Every line of the entries below from the one containing "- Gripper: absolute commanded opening" to the one containing "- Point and", both ends included, must be written out exactly. No other line belongs in the answer.

Dataset items:
-*-*-
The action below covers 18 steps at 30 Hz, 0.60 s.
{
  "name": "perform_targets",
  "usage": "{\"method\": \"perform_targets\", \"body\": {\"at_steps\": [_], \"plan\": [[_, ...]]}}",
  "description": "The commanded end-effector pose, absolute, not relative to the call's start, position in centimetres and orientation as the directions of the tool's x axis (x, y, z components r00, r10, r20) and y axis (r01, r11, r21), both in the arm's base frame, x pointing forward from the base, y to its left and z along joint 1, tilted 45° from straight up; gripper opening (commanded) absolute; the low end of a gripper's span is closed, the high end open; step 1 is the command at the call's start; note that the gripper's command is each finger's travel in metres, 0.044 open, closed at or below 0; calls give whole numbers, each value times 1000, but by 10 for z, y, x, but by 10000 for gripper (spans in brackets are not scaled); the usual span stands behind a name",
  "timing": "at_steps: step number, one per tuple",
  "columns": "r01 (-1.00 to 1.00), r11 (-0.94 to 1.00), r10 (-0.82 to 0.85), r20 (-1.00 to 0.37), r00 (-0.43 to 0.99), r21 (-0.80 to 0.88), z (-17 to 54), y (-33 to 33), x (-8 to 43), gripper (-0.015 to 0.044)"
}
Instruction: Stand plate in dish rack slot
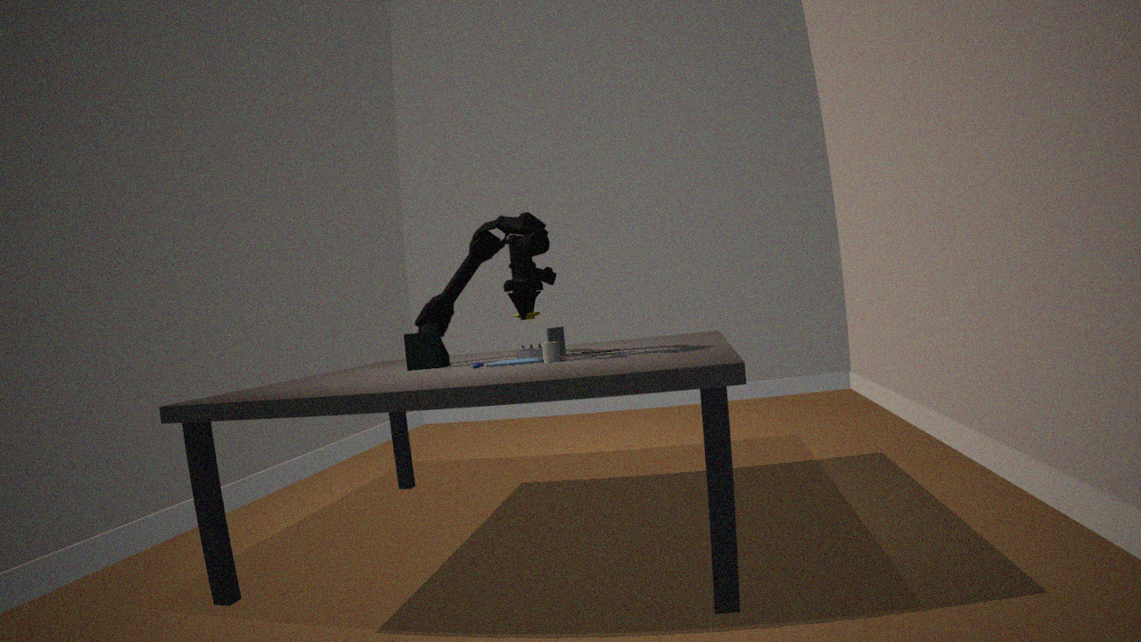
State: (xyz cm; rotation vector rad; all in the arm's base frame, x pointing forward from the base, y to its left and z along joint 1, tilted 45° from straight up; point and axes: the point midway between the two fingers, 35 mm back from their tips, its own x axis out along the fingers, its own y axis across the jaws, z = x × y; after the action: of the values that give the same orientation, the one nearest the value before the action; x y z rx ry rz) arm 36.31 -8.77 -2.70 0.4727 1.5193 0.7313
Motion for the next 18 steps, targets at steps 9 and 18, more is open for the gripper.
{"method": "perform_targets", "body": {"at_steps": [9,18], "plan": [[-135,709,686,-721,-101,693,-1,-112,367,0],[86,730,683,-724,-98,678,28,-94,363,0]]}}
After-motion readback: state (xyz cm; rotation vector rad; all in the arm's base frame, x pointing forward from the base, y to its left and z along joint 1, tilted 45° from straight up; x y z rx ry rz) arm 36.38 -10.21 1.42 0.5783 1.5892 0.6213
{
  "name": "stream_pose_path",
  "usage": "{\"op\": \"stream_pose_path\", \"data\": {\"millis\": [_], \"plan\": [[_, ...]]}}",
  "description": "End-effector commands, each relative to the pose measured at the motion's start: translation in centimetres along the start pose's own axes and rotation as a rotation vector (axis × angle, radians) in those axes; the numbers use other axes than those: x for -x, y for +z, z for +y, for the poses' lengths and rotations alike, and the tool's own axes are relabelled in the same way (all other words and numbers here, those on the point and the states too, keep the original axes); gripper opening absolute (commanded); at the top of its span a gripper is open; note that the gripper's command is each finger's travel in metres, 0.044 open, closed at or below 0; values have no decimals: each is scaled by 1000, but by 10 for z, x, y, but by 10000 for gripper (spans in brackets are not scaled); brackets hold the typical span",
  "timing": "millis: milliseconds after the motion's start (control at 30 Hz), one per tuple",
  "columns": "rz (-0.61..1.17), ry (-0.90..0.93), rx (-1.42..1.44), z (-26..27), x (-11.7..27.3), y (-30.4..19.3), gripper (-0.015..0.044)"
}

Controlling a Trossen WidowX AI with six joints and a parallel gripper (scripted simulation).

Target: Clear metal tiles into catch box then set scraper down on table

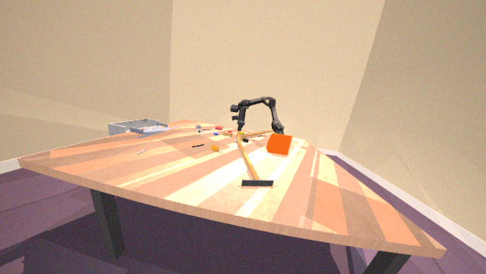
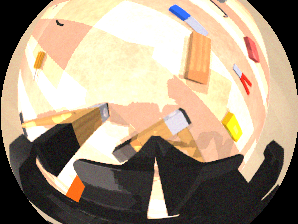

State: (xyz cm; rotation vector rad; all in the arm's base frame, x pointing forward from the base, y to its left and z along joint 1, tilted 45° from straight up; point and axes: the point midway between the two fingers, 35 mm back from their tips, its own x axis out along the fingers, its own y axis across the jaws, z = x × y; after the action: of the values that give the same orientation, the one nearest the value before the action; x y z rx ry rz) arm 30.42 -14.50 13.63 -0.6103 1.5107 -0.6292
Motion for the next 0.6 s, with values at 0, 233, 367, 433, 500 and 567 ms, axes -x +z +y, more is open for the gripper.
{"op": "stream_pose_path", "data": {"millis": [0,233,367,433,500,567], "plan": [[0,5,-4,-7,-1,2,0],[1,8,-5,-17,-1,5,0],[1,9,-5,-23,-1,6,0],[1,10,-6,-26,-1,7,0],[1,11,-6,-29,-1,8,0],[1,11,-6,-32,-1,8,0]]}}
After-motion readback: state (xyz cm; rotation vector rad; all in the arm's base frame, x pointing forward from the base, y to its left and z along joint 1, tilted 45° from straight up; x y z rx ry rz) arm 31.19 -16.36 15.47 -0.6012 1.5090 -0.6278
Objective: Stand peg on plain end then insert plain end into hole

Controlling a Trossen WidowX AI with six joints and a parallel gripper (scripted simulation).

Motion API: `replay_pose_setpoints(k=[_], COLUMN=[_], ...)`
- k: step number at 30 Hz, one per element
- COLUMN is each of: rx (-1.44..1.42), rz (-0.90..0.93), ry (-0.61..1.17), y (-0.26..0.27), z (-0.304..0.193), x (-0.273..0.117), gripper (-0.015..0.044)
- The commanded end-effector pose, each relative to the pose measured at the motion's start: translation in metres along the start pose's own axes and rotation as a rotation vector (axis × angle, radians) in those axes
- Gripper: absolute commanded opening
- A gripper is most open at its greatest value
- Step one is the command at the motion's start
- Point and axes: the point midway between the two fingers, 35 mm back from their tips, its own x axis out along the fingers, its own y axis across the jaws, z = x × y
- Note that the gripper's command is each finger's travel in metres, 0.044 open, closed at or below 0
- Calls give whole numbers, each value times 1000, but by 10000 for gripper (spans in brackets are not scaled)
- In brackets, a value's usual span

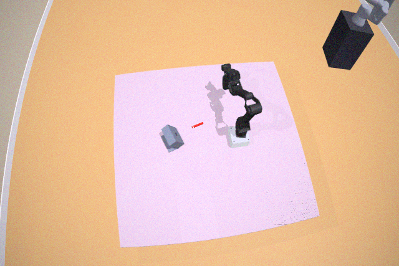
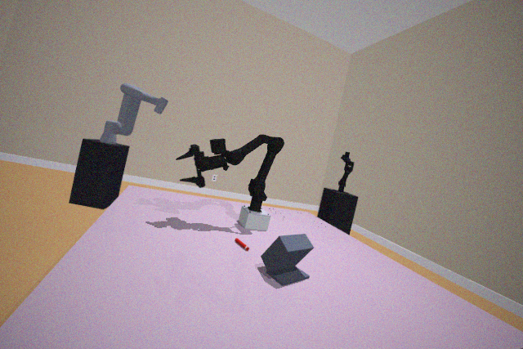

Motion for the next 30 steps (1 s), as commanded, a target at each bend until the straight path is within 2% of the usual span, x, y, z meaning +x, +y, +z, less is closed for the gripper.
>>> replay_pose_setpoints(k=[1, 30], rx=[-117, -936], rz=[-43, -234], ry=[57, 455], y=[-5, -59], z=[-21, -136], x=[3, -8], gripper=[440, 440])
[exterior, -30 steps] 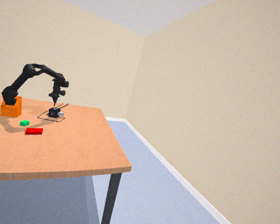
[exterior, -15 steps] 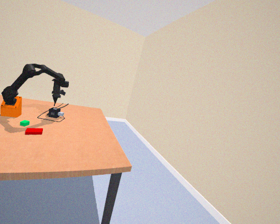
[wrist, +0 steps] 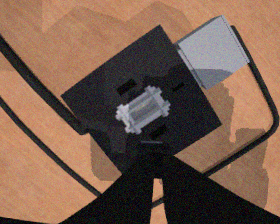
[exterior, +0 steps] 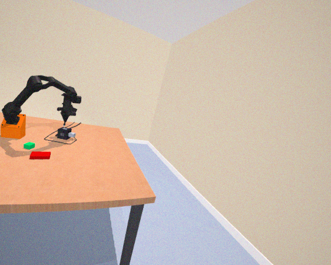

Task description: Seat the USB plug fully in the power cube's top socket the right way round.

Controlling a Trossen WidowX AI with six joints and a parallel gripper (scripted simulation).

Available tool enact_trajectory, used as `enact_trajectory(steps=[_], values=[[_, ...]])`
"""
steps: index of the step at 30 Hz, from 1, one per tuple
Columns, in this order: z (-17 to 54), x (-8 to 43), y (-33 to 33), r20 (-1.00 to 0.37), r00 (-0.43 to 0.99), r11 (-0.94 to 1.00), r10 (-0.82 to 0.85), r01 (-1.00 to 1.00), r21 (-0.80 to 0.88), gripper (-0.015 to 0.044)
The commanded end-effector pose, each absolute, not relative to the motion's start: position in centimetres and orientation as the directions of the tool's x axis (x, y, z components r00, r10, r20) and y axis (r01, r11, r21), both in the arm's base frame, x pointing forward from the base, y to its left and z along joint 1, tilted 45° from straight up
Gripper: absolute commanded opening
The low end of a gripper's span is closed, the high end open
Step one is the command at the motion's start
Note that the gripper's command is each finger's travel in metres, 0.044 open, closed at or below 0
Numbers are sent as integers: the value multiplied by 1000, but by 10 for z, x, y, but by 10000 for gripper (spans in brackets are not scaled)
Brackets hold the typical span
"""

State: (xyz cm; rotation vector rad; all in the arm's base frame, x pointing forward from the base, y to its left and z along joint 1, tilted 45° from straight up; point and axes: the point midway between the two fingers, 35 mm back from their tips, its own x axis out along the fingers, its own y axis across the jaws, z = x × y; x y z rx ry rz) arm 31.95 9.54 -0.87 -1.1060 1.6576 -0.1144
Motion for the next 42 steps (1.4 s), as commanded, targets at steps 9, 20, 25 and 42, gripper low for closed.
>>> enact_trajectory(steps=[9,20,25,42], values=[[-9,320,96,-712,22,412,-701,-804,-430,0],[-9,320,96,-712,22,229,-701,-940,-254,0],[-9,320,96,-712,22,185,-701,-960,-211,0],[-9,320,95,-715,24,186,-699,-959,-214,0]])
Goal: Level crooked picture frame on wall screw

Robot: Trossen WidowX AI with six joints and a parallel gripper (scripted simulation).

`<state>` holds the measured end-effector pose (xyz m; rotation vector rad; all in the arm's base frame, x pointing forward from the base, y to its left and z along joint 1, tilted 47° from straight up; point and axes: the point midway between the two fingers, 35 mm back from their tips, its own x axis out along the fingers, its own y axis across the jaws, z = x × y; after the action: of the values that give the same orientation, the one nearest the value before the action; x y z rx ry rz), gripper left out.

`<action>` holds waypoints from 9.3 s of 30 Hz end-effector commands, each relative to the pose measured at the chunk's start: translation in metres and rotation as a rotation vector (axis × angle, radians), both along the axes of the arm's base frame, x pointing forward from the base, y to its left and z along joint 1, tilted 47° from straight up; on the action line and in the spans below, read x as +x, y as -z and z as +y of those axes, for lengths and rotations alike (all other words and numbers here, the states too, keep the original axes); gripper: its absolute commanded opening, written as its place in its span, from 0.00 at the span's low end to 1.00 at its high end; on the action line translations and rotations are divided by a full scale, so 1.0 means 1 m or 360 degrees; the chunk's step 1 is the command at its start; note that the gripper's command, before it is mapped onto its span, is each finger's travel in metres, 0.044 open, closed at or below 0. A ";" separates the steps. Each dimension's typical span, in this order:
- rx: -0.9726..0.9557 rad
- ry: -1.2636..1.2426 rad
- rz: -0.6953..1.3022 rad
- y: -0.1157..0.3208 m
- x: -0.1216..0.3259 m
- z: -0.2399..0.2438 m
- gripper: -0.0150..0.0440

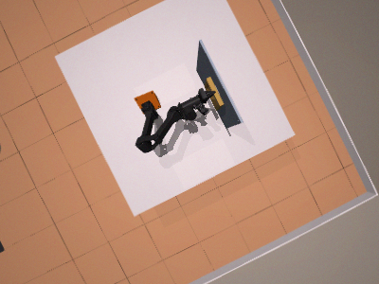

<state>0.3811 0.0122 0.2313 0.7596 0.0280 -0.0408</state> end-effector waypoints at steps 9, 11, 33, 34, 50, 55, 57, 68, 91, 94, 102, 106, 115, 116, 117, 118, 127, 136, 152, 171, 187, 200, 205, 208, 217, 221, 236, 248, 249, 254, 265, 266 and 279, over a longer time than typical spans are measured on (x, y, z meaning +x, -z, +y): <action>0.0000 0.0000 0.0000 0.000 0.000 0.000 0.65; 0.0000 0.0000 0.0000 0.000 0.000 0.000 0.69; 0.0744 0.0022 -0.0013 -0.016 -0.099 0.011 0.69; 0.0754 0.0024 -0.0009 -0.022 -0.102 0.017 0.69; 0.0782 0.0031 0.0002 -0.041 -0.116 0.034 0.69; 0.0782 0.0031 0.0002 -0.041 -0.116 0.034 0.69; 0.0782 0.0031 0.0002 -0.041 -0.116 0.034 0.69; 0.0782 0.0031 0.0002 -0.041 -0.116 0.034 0.69; 0.0782 0.0031 0.0002 -0.041 -0.116 0.034 0.69; 0.0782 0.0031 0.0002 -0.041 -0.116 0.034 0.69; 0.0782 0.0031 0.0002 -0.041 -0.116 0.034 0.69; 0.0782 0.0031 0.0002 -0.041 -0.116 0.034 0.69; 0.0782 0.0031 0.0002 -0.041 -0.116 0.034 0.69; 0.0782 0.0031 0.0002 -0.041 -0.116 0.034 0.69; 0.0782 0.0031 0.0002 -0.041 -0.116 0.034 0.69; 0.0782 0.0031 0.0002 -0.041 -0.116 0.034 0.69; 0.0782 0.0031 0.0002 -0.041 -0.116 0.034 0.69; 0.0589 0.0019 0.0004 -0.008 -0.116 0.009 0.69; 0.0529 0.0018 0.0003 0.003 -0.116 0.001 0.69; 0.0529 0.0017 -0.0003 0.000 -0.060 0.001 0.69; 0.0529 0.0016 -0.0006 0.006 -0.035 0.000 0.69; 0.0529 0.0016 -0.0007 0.005 -0.021 0.000 0.69; 0.0529 0.0016 -0.0008 0.005 -0.012 -0.001 0.69; 0.0529 0.0016 -0.0009 0.006 -0.008 -0.001 0.69; 0.0529 0.0016 -0.0010 0.007 0.004 -0.001 0.69; 0.0529 0.0016 -0.0010 0.007 0.005 -0.001 0.69; 0.0529 0.0016 -0.0010 0.007 0.005 -0.001 0.69; 0.0529 0.0016 -0.0010 0.007 0.005 -0.001 0.69; 0.0529 0.0016 -0.0010 0.007 0.005 -0.001 0.69; 0.0529 0.0016 -0.0010 0.007 0.005 -0.001 0.52; 0.0529 0.0016 -0.0010 0.007 0.005 -0.001 0.29; 0.0529 0.0016 -0.0010 0.007 0.005 -0.001 0.25; 0.0529 0.0016 -0.0010 0.005 0.005 0.000 0.25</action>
<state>0.3858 0.0113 0.2250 1.0952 0.0245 -0.0447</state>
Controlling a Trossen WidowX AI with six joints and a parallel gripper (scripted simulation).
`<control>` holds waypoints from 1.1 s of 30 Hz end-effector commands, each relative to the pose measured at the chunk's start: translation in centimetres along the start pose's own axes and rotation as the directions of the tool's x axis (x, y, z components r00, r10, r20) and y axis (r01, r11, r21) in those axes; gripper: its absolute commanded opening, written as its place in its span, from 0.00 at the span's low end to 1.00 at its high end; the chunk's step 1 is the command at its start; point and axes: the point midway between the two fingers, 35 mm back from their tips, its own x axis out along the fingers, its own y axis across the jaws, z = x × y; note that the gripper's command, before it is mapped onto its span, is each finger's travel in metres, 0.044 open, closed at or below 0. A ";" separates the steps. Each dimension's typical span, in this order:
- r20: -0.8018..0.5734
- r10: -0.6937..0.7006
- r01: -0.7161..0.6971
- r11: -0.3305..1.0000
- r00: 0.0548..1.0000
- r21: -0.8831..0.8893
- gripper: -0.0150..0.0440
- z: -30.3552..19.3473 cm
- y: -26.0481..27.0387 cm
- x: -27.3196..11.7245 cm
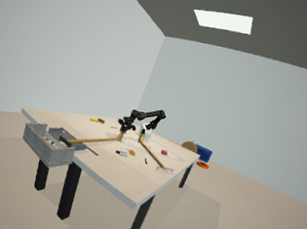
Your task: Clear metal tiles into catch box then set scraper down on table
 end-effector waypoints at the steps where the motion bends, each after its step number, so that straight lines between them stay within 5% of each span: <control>1: 0.014 -0.002 0.002 1.000 1.000 -0.004 0.25 1.0 -0.1 0.3; 33: 0.007 -0.001 0.001 1.000 1.000 -0.001 0.25 0.2 -0.2 -0.2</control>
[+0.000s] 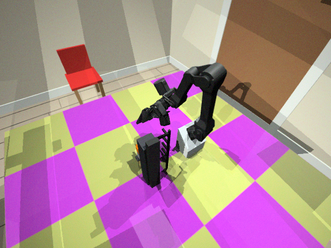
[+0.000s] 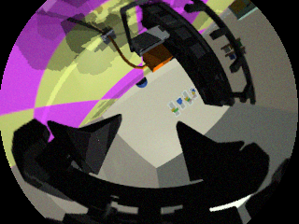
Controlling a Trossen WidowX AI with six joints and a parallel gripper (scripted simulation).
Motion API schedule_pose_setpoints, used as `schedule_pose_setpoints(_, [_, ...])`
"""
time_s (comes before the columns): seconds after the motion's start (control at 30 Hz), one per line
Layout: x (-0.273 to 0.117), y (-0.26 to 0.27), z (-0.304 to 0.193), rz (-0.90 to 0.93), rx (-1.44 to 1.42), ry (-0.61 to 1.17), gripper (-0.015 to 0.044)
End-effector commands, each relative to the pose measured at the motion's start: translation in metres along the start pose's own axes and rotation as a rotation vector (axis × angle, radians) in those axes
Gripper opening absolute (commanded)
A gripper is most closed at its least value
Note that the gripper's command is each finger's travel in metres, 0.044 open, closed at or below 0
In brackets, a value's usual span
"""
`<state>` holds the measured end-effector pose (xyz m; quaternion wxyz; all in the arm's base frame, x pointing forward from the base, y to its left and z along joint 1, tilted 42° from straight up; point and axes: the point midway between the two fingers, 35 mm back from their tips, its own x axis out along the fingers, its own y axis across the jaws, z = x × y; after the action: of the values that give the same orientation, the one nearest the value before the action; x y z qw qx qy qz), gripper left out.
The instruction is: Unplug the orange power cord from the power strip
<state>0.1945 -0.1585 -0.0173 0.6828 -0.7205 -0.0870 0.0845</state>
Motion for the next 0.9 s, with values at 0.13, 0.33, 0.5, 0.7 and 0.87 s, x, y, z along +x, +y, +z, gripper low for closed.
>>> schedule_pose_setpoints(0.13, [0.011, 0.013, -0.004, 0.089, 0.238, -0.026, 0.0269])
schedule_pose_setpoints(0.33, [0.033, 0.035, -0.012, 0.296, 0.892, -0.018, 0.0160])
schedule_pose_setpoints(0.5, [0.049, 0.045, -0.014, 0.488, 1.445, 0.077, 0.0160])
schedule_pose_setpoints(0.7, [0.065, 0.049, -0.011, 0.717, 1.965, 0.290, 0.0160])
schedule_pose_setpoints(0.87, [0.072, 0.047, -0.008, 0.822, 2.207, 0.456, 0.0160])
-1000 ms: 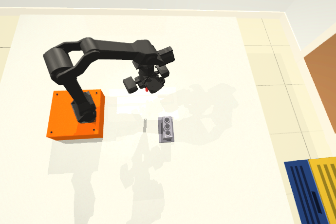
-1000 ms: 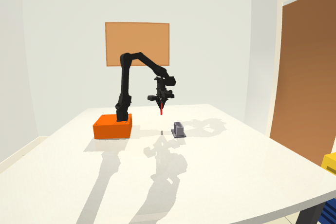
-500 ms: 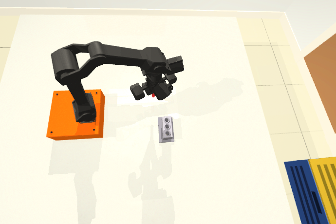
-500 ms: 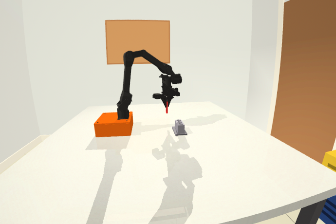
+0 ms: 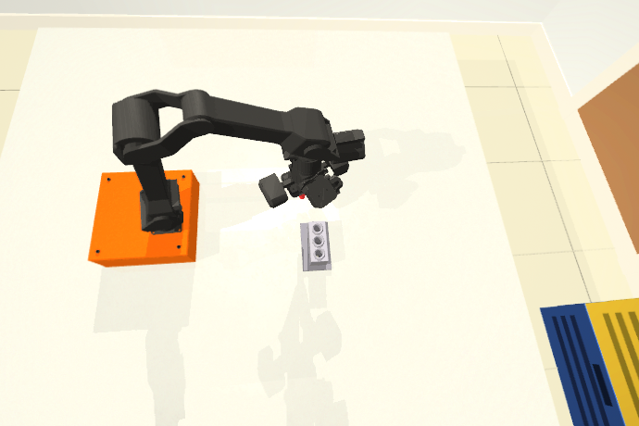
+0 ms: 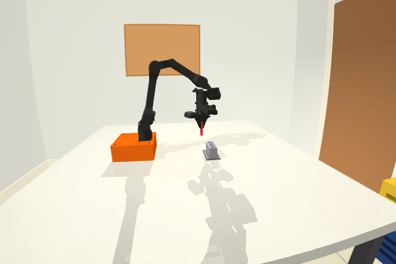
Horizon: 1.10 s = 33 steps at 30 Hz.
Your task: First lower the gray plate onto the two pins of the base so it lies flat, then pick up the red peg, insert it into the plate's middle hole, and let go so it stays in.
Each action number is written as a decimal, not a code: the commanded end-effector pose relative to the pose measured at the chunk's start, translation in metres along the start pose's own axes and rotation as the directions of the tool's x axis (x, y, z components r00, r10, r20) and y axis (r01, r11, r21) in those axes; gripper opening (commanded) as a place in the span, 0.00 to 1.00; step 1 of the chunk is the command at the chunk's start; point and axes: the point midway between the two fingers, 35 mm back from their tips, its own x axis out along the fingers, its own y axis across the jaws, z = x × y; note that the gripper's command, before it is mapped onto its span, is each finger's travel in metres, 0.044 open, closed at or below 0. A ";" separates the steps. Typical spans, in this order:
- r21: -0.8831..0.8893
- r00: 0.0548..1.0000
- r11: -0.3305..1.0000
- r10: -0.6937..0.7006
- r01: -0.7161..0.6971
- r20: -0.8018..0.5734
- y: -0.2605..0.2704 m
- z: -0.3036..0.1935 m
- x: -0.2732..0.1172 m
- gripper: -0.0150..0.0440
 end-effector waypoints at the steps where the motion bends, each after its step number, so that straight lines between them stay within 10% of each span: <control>1: -0.004 1.000 1.000 -0.006 0.006 -0.001 0.000 0.013 0.001 0.25; 33: -0.004 1.000 1.000 -0.006 0.006 0.010 -0.018 0.111 0.000 0.25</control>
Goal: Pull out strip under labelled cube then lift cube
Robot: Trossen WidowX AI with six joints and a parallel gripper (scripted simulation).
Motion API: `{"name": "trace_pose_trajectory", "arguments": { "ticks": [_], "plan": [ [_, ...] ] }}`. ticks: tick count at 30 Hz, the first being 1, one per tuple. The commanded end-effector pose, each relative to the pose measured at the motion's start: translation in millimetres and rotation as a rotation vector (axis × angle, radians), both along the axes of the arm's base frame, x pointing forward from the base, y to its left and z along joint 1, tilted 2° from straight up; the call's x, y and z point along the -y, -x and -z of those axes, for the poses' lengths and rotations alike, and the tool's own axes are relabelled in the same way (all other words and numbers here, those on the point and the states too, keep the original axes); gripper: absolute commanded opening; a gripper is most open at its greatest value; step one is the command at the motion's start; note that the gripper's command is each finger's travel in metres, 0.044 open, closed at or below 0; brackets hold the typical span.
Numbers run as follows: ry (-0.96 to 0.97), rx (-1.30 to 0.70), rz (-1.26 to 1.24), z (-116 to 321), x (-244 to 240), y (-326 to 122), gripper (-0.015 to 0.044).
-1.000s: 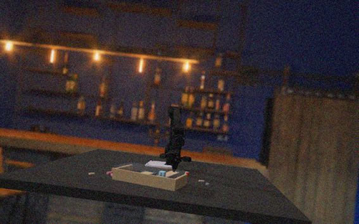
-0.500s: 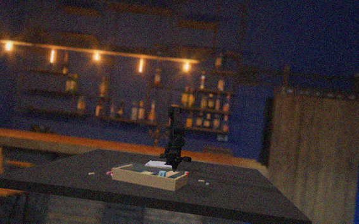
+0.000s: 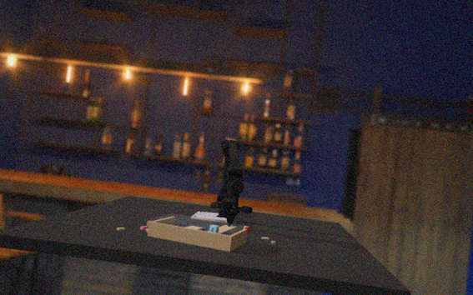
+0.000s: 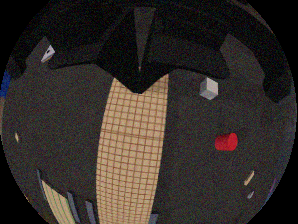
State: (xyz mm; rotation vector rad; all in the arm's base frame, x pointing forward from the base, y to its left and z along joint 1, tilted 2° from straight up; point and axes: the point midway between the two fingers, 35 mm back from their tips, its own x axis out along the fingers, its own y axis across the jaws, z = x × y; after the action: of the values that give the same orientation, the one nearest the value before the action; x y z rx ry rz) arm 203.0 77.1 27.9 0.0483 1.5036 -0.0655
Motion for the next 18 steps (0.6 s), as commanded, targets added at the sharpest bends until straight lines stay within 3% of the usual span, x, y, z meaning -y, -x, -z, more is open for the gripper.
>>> {"name": "trace_pose_trajectory", "arguments": {
  "ticks": [1, 13, 18],
  "plan": [
    [0.008, -0.034, 0.005, 6.4, 3.0, 9.6, 0.0000],
    [0.008, -0.034, 0.005, 6.4, 3.0, 9.6, 0.0000],
    [0.008, -0.031, 0.005, -40.2, -1.3, 0.0, 0.0000]
  ]
}}
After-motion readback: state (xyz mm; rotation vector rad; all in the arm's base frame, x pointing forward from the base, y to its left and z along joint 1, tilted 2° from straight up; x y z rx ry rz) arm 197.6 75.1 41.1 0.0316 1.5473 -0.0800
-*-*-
Solved exercise ->
- Gripper: absolute commanded opening
- A gripper is most open at its greatest value
- Step one is the command at the motion's start
- Point and axes: the point midway between the two fingers, 35 mm back from their tips, its own x axis out along the fingers, its own y axis across the jaws, z = x × y

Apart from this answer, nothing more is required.